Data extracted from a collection
============================================================
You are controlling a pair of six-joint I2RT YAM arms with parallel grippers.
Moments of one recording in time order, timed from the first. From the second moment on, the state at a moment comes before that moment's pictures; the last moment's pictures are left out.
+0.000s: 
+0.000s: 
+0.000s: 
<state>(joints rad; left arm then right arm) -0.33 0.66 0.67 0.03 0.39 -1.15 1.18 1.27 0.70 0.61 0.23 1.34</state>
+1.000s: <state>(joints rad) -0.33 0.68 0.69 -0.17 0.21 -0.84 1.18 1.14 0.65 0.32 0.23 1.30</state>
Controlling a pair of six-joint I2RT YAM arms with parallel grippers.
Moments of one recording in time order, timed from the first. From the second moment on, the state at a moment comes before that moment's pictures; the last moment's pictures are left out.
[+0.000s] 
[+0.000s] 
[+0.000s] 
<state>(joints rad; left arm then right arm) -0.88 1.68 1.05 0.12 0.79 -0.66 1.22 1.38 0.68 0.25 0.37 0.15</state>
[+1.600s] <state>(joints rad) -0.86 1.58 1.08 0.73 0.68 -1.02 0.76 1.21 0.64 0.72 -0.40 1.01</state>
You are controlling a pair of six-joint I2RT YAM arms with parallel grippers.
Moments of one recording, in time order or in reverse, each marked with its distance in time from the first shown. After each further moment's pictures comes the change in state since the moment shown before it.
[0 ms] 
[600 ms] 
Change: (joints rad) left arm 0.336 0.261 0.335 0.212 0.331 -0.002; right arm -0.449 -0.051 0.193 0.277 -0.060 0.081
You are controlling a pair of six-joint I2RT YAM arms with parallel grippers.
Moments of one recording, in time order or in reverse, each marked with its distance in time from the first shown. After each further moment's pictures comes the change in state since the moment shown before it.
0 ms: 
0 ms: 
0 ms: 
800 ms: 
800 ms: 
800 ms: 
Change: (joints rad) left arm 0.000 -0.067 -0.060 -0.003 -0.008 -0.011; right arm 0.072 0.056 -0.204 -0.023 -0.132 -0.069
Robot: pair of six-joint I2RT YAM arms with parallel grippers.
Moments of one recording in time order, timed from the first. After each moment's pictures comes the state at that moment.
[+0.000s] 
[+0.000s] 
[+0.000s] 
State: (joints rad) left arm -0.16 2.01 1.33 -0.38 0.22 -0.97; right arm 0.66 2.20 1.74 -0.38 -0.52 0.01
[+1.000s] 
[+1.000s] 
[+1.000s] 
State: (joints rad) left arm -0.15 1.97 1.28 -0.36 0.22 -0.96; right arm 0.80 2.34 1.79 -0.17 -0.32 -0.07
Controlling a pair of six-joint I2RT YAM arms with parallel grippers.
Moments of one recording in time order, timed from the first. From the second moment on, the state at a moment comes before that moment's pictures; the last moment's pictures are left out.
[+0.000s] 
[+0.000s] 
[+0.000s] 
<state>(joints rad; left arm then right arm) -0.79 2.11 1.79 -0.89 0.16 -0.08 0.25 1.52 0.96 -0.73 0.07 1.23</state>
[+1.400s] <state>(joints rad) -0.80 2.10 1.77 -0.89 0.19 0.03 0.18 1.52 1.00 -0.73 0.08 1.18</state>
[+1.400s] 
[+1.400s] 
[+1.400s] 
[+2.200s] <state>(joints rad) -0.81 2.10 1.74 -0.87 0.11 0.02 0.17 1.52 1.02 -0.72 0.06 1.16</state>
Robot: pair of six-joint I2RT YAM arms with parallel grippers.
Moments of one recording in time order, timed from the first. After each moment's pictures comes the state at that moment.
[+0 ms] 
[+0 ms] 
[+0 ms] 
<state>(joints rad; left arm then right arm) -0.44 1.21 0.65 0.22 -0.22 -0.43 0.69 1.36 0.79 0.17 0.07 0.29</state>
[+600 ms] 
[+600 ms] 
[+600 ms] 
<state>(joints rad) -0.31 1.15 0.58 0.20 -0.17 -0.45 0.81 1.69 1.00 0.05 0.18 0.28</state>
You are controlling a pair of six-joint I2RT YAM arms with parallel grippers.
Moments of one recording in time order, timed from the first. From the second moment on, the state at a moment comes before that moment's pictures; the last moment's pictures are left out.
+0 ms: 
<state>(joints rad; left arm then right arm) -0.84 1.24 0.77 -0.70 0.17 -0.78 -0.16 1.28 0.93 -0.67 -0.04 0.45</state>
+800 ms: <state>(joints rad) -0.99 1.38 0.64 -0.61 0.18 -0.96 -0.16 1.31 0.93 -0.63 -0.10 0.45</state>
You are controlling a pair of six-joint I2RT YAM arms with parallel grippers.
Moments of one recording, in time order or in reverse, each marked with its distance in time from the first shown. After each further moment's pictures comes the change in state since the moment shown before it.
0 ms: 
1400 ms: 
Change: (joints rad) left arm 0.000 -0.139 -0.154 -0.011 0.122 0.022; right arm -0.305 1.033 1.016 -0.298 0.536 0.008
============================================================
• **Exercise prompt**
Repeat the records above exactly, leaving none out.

• **Written response**
You are controlling a pair of six-joint I2RT YAM arms with parallel grippers.
Moments of one recording in time order, timed from the first. From the second moment on, the state at a moment comes before that moment's pictures; the last moment's pictures are left out.
+0.000s: 
+0.000s: 
+0.000s: 
<state>(joints rad; left arm then right arm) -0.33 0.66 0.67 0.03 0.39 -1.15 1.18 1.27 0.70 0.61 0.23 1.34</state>
+1.000s: <state>(joints rad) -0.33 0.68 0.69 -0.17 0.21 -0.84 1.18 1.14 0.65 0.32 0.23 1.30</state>
Controlling a pair of six-joint I2RT YAM arms with parallel grippers.
Moments of one recording in time order, timed from the first. From the second moment on, the state at a moment comes before that moment's pictures; the last moment's pictures are left out.
[+0.000s] 
[+0.000s] 
[+0.000s] 
<state>(joints rad; left arm then right arm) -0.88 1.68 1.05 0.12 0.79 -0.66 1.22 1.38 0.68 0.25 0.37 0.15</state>
[+1.600s] <state>(joints rad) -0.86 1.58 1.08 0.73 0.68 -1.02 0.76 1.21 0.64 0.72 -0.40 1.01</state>
You are controlling a pair of six-joint I2RT YAM arms with parallel grippers.
Moments of one recording, in time order or in reverse, each marked with its distance in time from the first shown. After each further moment's pictures comes the change in state since the moment shown before it.
[0 ms] 
[600 ms] 
Change: (joints rad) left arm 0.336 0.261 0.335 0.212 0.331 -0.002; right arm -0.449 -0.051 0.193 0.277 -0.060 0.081
You are controlling a pair of six-joint I2RT YAM arms with parallel grippers.
Moments of one recording, in time order or in reverse, each marked with its distance in time from the first shown. After each further moment's pictures comes the change in state since the moment shown before it.
0 ms: 
0 ms: 
0 ms: 
800 ms: 
800 ms: 
800 ms: 
Change: (joints rad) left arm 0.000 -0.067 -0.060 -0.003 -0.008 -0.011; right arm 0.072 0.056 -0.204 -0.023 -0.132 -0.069
Robot: pair of six-joint I2RT YAM arms with parallel grippers.
Moments of one recording in time order, timed from the first. After each moment's pictures comes the state at that moment.
[+0.000s] 
[+0.000s] 
[+0.000s] 
State: (joints rad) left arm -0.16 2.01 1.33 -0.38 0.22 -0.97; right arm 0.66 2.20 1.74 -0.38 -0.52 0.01
[+1.000s] 
[+1.000s] 
[+1.000s] 
State: (joints rad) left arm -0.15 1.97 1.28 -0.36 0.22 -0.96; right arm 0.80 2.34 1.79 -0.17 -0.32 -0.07
Controlling a pair of six-joint I2RT YAM arms with parallel grippers.
Moments of one recording in time order, timed from the first. From the second moment on, the state at a moment comes before that moment's pictures; the last moment's pictures are left out.
[+0.000s] 
[+0.000s] 
[+0.000s] 
<state>(joints rad; left arm then right arm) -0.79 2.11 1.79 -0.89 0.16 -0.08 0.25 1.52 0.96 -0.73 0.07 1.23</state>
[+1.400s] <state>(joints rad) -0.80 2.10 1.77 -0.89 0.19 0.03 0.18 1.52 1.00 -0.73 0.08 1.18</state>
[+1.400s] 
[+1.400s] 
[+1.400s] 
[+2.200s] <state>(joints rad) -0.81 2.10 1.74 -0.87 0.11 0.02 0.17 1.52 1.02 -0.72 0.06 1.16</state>
Robot: pair of six-joint I2RT YAM arms with parallel grippers.
Moments of one recording in time order, timed from the first. After each moment's pictures comes the state at that moment.
[+0 ms] 
[+0 ms] 
[+0 ms] 
<state>(joints rad; left arm then right arm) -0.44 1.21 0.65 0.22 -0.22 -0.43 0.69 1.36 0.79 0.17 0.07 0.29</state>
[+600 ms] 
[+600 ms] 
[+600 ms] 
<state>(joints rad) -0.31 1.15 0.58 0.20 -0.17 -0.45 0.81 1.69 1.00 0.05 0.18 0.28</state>
You are controlling a pair of six-joint I2RT YAM arms with parallel grippers.
Moments of one recording in time order, timed from the first. From the second moment on, the state at a moment comes before that moment's pictures; the last moment's pictures are left out.
+0 ms: 
<state>(joints rad; left arm then right arm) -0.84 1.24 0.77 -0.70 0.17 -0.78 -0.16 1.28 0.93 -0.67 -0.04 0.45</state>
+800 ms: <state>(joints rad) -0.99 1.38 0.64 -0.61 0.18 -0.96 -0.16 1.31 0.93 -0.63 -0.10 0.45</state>
You are controlling a pair of six-joint I2RT YAM arms with parallel grippers.
Moments of one recording, in time order or in reverse, each marked with its distance in time from the first shown. After each further moment's pictures comes the change in state since the moment shown before it.
0 ms: 
1400 ms: 
Change: (joints rad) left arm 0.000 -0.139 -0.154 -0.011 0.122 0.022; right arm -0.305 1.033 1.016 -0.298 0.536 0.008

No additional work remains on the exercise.